Growing up as an American, one of the first things I learned was to never judge a book by its cover. Although it is well known that American ideas and cultures are not exactly similar to neighboring countries such as Mexico or Canada, I had always thought that this particular way of life in not judging someone by how they look was global. I can honestly say that after taking this class and watching my telenovela, judging based on looks is a lot more prevalent and accepted in other countries then I had ever imagined. After doing some research, it blew me away after finding out that plastic surgery loans are the third highest in demand when it comes to loans behind mortgages and car payments in South America.
Osmel Sousa, head of the Miss Venezuela Beauty Pageant, is a very well known plastic surgeon in not only Venezuela but most of the world. Sousa argues, "If it can be easily fixed with surgery, then why not do it?." He also goes on to say that to be considered beautiful, body enhancements are often necessary. "...inner beauty does not exist, thats something that unpretty women do to justify themselves," says Sousa, as he performs hundreds, if not thousands of surgeries every year. After reading those simple quotes, I was extremely blown away. I was raised being taught the complete opposite in that a persons true identity is on their insides. Sousa goes against this essentially saying women are only good for their looks. I will say, however, that Sousa's ideology make a lot more sense with what I see in telenovelas as most women have breasts large enough to potentially give them serious back problems as they age.

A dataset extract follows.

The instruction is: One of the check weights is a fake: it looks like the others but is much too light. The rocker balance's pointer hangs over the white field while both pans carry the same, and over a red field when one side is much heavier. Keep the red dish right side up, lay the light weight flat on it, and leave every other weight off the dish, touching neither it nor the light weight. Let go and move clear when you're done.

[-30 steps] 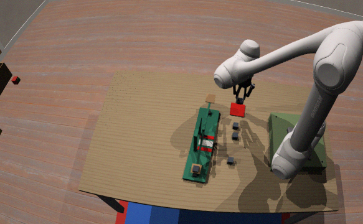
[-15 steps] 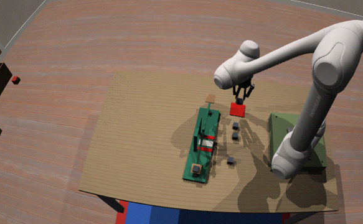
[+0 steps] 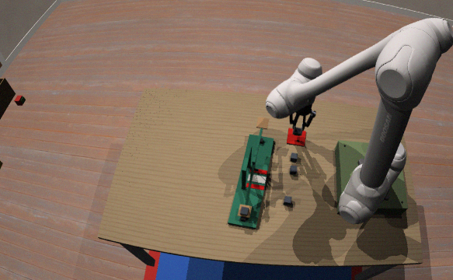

As I reflect on Sousa's words, I can only hope that his thoughts are not the same thoughts as the other 400 million people living in South America, but something tells me I am wrong. As previously stated, surgery loans are the third highest loan in demand making it almost crystal clear that looks are extremely important in South America.
After learning about judging in South America, two thoughts or reflections come to mind: first, how sad it is that we live in a world where we make opinions about people before we ever hear a word out of their mouth and second, how Sousa's words will play into my telenovela, El Señor de Los Cielos. Besides the large breasted women in my telenovela, the only other relation to plastic surgery was when Aurelio Casillas has to get his face changed after being spotted by the Federal. I hope Sousa's words are not as bad as I think, but I will find out more as I watch my telenovela unfold as a reflection of the South American people.